### What you need to do
Starting at the line that holds "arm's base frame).", copy every line exactly through the end of the data, and no others.

### Supplied data
++++++++++

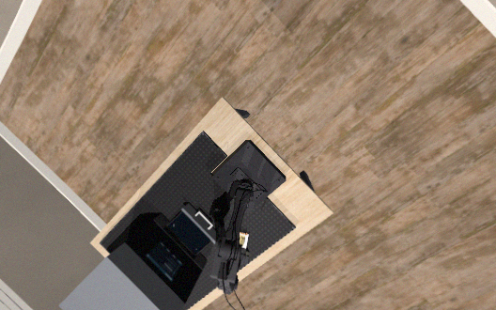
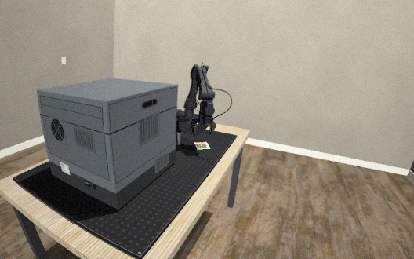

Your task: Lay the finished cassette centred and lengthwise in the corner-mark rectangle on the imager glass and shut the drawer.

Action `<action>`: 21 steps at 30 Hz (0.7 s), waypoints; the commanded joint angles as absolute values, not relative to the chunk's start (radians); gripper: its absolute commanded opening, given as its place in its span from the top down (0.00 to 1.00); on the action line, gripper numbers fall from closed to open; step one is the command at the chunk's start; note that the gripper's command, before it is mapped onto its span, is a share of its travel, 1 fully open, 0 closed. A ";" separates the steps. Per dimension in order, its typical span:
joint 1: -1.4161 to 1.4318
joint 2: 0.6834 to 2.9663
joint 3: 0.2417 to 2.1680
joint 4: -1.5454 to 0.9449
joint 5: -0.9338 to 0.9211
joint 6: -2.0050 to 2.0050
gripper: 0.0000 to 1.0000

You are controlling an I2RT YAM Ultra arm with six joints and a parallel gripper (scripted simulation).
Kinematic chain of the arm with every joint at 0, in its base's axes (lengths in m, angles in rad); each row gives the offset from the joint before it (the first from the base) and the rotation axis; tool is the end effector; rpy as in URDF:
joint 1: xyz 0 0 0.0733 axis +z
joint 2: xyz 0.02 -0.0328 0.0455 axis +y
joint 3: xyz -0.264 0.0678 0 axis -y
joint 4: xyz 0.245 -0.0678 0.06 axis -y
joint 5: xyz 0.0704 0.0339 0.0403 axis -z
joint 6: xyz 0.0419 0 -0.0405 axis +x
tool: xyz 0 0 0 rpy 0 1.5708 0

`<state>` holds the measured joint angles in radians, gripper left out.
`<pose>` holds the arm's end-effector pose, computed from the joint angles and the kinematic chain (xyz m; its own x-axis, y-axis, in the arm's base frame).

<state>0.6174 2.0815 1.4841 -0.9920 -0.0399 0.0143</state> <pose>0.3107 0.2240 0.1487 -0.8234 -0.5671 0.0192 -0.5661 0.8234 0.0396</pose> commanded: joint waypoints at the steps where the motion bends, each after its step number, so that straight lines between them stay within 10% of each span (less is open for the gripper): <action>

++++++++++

### Answer for the task
`<pose>` holds the arm's end-effector pose, computed from the joint angles and the kinematic chain (xyz m; its own x-axis, y-axis, in the arm's base frame).

<state>0.6174 2.0815 1.4841 -0.9920 -0.0399 0.0143</state> <pose>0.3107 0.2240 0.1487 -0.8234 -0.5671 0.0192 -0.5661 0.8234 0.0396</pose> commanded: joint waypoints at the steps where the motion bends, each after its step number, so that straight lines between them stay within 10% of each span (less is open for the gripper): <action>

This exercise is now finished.